*** INPUT FOR THIS TASK ***

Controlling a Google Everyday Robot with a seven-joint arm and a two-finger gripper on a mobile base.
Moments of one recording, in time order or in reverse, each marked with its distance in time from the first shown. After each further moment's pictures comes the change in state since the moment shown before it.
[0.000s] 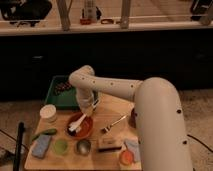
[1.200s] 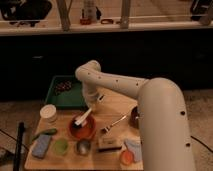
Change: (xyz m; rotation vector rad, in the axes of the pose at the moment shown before) arm 0.037 -0.013 -0.025 0.021 0.035 0.015
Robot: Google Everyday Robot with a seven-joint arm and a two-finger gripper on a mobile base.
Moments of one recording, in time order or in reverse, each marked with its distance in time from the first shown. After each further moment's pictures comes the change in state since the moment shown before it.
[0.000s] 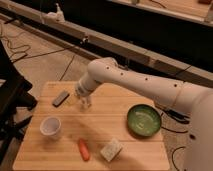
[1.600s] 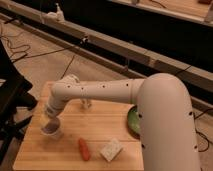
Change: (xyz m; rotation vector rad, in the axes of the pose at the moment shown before) arm -0.012 0.094 0.148 -0.133 0.123 -0.097
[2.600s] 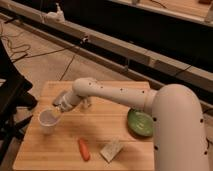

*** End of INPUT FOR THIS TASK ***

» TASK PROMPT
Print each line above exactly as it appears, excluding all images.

» PROBLEM SOLUTION
Controlling a Google Everyday Robot with a seven-joint arm and a two-finger gripper on a mobile base.
Moments of one recording, in time order or in reverse, each marked with its distance in time from the first shown. After each further moment's pictures comes the change in state since the moment shown before it.
[0.000s] 
[1.200s] 
Change: (xyz m; rotation vector rad, in the axes of the pose at the moment shown before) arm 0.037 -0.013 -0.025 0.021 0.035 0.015
Robot: Google Everyday Robot with a seven-joint arm and a two-finger gripper on a mobile base.
Moments of one recording, in time order or in reverse, each marked with its distance in time from the first shown. After each further moment's pictures comes the change in state since the moment shown before it.
[0.000s] 
[1.600s] 
Change: (xyz m; rotation vector rad, in the axes of the pose at the moment shown before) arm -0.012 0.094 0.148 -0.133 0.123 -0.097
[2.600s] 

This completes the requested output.